How to deal with left truncation in cox model in R I have a longitudinal data with 8 follow-ups. My aim is to see the effect of a disease on ability decline at old age. In my study, I have sibling pairs, one with disease (1) and one without disease (0). And, in this study disease has happened before ability decline.
I want to use age as time in my model. Is it correct to say:
time = age at ability decline-age at disease and status is 1 as ability decline and 0 if decline does not happened. then I have left-truncation, which is age at inclusion. How can I deal with left-truncation in my model in R? here is what I have done.
coxph(Surv(time, status) ~ disease + cluster(siblingid), 
    data = dat)

 A: The standard counting-process setup used to handle time-varying covariate values works here in principle, as that also represents left-truncated starting times with events or right censoring at the end of the time period. That is, with the construction Surv(startTime,stopTime,status), the startTime is considered left truncated and status represents either an event or censoring at stopTime.
I'm not sure that's a good idea in your case, however.
First, when you use birth as time = 0 and have left-truncated survival times, you can get very weird results. Unlike a more typical survival model with everyone at risk at time = 0, only those with the earliest entry dates are at risk at the earliest event times. It's even possible to have survival curves drop to 0 if those early-entry cases have events before others enter the risk set at later ages. See Section 4.6 of Klein and Moeschberger. They suggest:

Rather than estimating the unconditional survival function, we estimate the conditional probability of surviving beyond age t, given survival to age a.
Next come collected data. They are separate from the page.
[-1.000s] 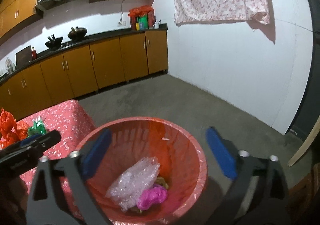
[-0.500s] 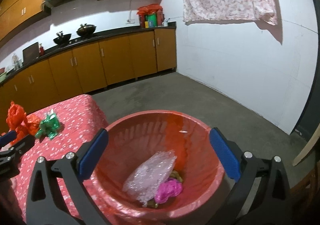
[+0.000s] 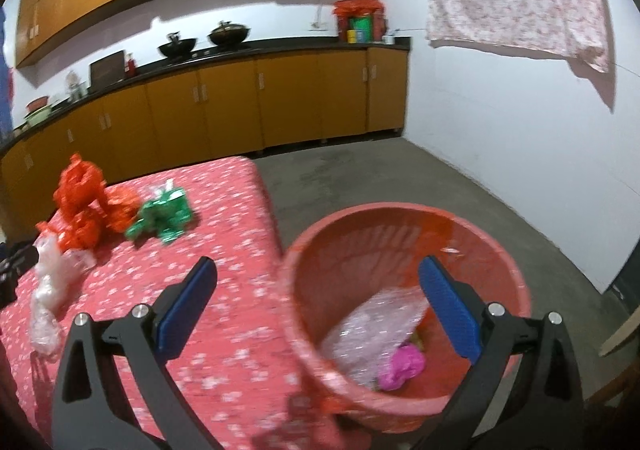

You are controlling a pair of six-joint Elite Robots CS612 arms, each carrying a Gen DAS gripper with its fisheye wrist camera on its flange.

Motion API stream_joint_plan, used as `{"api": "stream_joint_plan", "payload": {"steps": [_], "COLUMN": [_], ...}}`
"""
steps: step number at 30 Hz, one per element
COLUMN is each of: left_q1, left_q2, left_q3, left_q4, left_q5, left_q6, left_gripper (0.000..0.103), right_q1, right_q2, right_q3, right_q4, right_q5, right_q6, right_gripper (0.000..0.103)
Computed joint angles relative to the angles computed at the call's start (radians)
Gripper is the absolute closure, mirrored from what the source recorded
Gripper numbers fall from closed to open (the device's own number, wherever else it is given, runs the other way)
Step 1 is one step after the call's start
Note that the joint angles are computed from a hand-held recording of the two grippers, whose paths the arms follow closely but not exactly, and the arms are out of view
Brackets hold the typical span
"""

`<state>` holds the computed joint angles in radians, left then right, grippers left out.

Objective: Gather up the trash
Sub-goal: 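Grasp the long white plastic bag with the right tool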

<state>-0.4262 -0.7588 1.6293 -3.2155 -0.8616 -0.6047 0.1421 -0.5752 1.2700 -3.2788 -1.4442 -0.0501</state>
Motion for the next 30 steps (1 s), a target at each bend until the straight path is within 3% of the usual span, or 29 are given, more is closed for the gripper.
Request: {"api": "stream_joint_plan", "payload": {"steps": [6, 19, 23, 30], "left_q1": [0.024, 0.055, 0.069, 0.079], "left_q2": [-0.035, -0.105, -0.12, -0.128], "left_q3": [0.078, 0.233, 0.272, 0.301], "left_q4": [0.009, 0.003, 0.006, -0.021], "left_q5": [0.016, 0.084, 0.068, 0.062], "left_q6": [-0.115, -0.257, -0.311, -0.339], "left_gripper": [0.002, 0.002, 0.002, 0.002], "right_q1": [0.034, 0.136, 0.173, 0.206], "right_q2": [0.002, -0.006, 0.009, 0.044], "right_q3": [-0.005, -0.007, -0.038, -0.106], "right_q4": [0.031, 0.157, 0.234, 0.341], "right_q5": [0.069, 0.279, 0.265, 0.222], "right_q6": [-0.031, -0.142, -0.183, -0.173], "right_gripper": [0.004, 0.006, 0.017, 0.022]}}
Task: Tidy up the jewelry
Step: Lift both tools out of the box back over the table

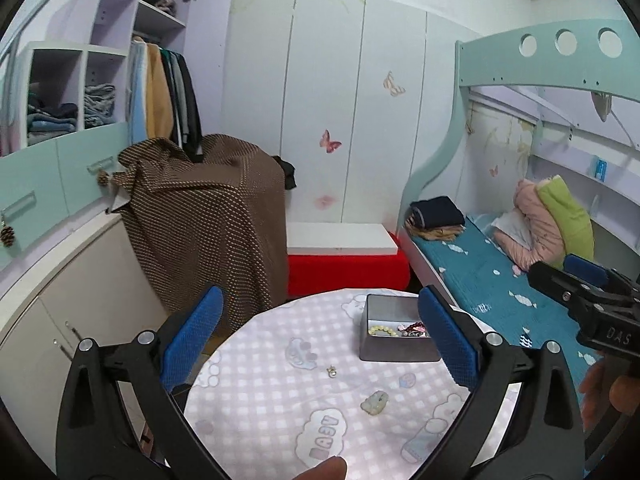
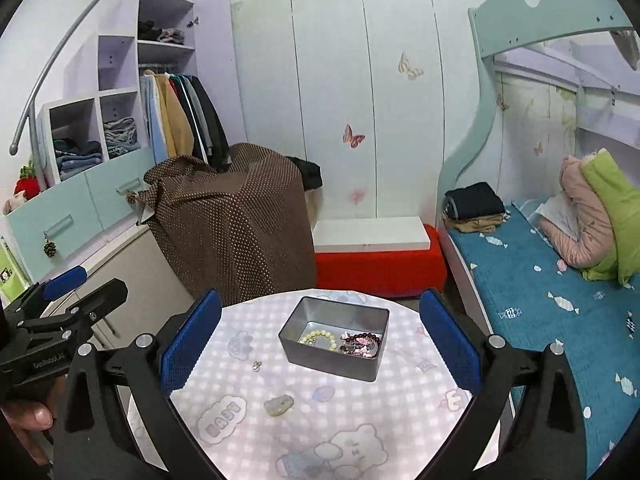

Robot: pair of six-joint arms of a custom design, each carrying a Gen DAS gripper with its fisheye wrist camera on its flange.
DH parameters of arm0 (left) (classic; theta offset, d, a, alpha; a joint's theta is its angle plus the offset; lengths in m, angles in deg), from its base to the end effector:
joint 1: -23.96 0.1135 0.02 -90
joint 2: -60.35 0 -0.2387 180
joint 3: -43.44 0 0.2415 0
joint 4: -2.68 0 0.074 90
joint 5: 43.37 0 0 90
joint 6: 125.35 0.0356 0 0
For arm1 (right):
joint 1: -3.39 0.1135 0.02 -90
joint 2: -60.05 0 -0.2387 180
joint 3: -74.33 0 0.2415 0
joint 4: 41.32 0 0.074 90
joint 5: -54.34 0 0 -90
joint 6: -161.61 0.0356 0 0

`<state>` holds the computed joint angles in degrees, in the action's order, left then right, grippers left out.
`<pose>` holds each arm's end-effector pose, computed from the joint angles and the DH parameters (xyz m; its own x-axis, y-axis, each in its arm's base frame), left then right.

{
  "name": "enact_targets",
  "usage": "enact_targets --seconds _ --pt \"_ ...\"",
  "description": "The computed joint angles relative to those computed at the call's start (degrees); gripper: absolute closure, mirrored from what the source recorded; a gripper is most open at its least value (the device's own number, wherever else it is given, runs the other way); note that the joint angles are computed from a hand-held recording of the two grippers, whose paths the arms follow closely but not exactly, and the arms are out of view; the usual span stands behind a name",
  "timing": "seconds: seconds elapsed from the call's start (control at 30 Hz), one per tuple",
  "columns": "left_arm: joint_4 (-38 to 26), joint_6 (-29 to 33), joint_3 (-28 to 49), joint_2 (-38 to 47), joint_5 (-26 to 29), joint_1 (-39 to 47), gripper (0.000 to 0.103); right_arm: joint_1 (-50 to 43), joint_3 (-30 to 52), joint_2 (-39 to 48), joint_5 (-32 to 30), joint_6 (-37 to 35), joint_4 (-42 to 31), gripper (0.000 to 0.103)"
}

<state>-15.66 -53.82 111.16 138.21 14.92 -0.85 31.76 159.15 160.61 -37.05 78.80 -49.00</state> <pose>0.2794 -0.1086 0.2546 -0.3908 -0.1163 -0.9131 -0.1963 0.9797 -0.0407 0.3487 0.1893 0.2391 -0.4089 -0.0786 -0.9092 -0.4469 0.8859 0.1244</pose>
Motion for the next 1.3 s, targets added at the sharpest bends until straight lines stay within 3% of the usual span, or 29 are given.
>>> enact_targets --seconds 0.27,0.67,1.03,1.3 --pt "-0.7 -3.1 -6.7 -7.4 -6.4 -4.9 0.005 1.5 -10.3 -7.5 3.3 0.0 5.0 0.007" --pt "-3.4 -8.3 -13.1 -13.9 -14.2 -12.1 0.005 4.7 -19.2 -12.1 8.3 0.1 9.9 0.007" --pt "-3.6 -10.7 -18.9 -17.9 -12.1 -9.5 0.005 6.9 -18.7 -7.8 9.3 -0.2 10.2 0.007" --pt "2.3 -10.2 -22.6 -14.3 -8.6 -5.8 0.005 7.7 -10.6 3.8 8.0 -1.5 5.6 0.007"
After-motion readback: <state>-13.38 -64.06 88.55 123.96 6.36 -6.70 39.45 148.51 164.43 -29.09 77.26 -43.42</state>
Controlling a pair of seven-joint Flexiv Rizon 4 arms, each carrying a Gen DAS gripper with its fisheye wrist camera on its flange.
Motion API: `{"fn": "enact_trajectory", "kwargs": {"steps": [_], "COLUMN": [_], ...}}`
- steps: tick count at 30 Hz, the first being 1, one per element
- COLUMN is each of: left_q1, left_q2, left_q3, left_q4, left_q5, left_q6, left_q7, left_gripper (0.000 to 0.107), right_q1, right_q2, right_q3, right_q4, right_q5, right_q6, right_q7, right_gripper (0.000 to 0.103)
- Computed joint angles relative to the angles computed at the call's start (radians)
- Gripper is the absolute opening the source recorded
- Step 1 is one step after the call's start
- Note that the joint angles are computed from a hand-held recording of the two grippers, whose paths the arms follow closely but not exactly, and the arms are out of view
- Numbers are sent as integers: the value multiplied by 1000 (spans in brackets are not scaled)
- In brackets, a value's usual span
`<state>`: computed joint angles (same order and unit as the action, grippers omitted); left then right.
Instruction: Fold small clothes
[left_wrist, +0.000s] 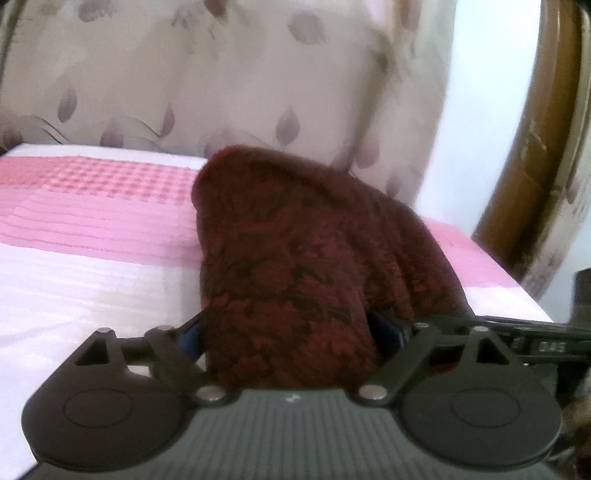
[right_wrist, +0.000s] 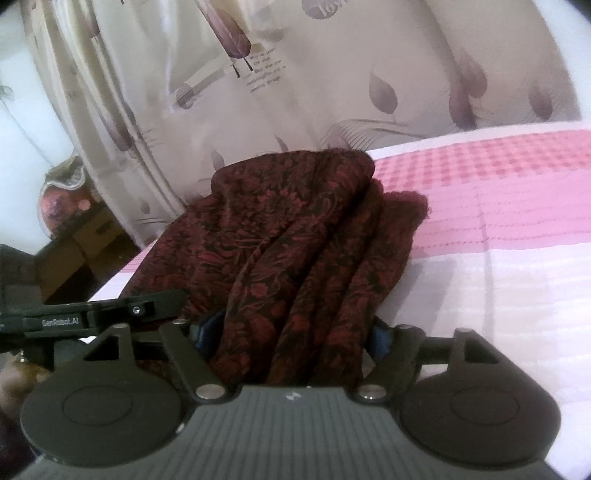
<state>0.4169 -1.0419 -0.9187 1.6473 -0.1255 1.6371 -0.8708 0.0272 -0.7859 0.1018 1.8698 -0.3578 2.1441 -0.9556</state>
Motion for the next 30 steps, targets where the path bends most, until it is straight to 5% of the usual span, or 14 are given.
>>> {"fn": "enact_trajectory", "kwargs": {"steps": [5,9,12,16,21,26,30], "left_q1": [-42,-218,-266,-145,-94,-151,-99], "left_q2": [67,194,242,262,285,333,327], "left_q3": [84,337,407,294,242,324,287], "left_q4": [66,100,130,176,192,178,164], "left_q5": [75,78,85,218,228,175,261], "left_q6": [195,381,466,491,506,474,423], "left_q7": [-64,-119,-165,-287,-458,-543,-604], "left_gripper": [90,89,103,103,103,103,103], "right_q1": [219,353,395,444,536,553,558], "right_q2": [73,120,146,175,214,237,252], "right_q3": [-162,-227,-223,-220,-265,-249,-239], "right_q4": [80,118,137,152,149,131,119], "right_q5": [274,480,577,701,861,934,973], "right_q6": [74,141,177,206,182,182,171], "right_q7": [-144,-289,-361,-437,-585,-655,-703], "right_gripper": [102,103,103,103,103,103,103]}}
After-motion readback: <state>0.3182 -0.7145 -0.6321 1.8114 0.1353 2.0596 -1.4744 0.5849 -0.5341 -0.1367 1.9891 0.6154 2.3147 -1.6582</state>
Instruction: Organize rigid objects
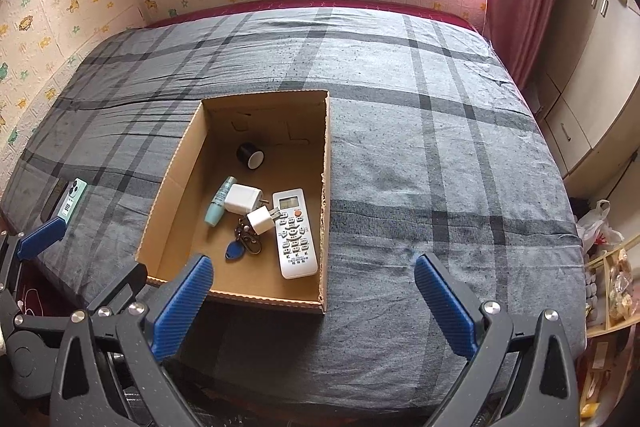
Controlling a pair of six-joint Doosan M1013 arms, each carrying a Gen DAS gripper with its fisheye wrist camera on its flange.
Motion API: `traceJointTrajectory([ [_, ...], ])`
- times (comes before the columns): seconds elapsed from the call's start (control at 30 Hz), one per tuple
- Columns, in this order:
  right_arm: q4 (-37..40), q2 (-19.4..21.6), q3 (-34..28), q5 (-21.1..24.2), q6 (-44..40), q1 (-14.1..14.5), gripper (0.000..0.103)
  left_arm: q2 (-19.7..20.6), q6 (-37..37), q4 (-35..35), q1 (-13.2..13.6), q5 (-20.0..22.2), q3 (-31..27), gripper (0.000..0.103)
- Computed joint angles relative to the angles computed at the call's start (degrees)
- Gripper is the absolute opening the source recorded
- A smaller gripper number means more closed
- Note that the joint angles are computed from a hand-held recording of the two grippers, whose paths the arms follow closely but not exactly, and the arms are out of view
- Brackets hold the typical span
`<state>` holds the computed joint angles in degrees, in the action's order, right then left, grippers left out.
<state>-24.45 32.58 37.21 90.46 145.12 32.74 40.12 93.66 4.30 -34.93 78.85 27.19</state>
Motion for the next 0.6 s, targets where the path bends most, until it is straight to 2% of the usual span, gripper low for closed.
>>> traceJointTrajectory([
  [0.6,0.2,0.5,-0.7,0.7,-0.4,0.0,0.103,-0.1,-0.1,0.1,-0.1,-0.6,0.5,0.103],
])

An alternative that I would tend to  prefer would be to use age at inclusion as a covariate (modeled flexibly with a regression spline) and using time since inclusion as your time to event or right censoring. If inclusion was based on a clinical diagnosis of the disease near the time of inclusion, that would make sense. For example, that's how age is typically handled in cancer survival studies. You'll have to apply your understanding of the subject matter to decide if that makes sense for you.
Second, if you only have 5 follow-up times then a Cox model assuming continuous time probably isn't a wise choice. If the evaluation of the "ability decline" event is only made at follow-up times, then your event times are themselves interval censored: you only have lower and upper limits for the actual elapsed time from time = 0 to the event.
If the 5 follow-up intervals are the same for all individuals (e.g., every 6 months), you might use a discrete-time survival model, which is essentially a set of binary regressions. With your paired data that might be done via a set of conditional logistic regressions  (which end up being solved with Cox survival routines for stratified data via the clogit() function), but I haven't thought that through carefully.
Otherwise you need to use a model that handles interval-censored survival data. The standard R survreg() function can handle interval censoring in a parametric survival model. The R icenReg package provides additional ways to handle interval censoring, although I'm not sure how it handles things like your clusters. The package vignette explains interval censoring pretty clearly and shows examples; the package author also visits this site.
Third, consider whether an all-or-none "ability decline" event designation is the best way to proceed. "Ability decline" is typically a process graded over time. Modeling a quantitative measure of "ability" over time could be much more powerful and informative.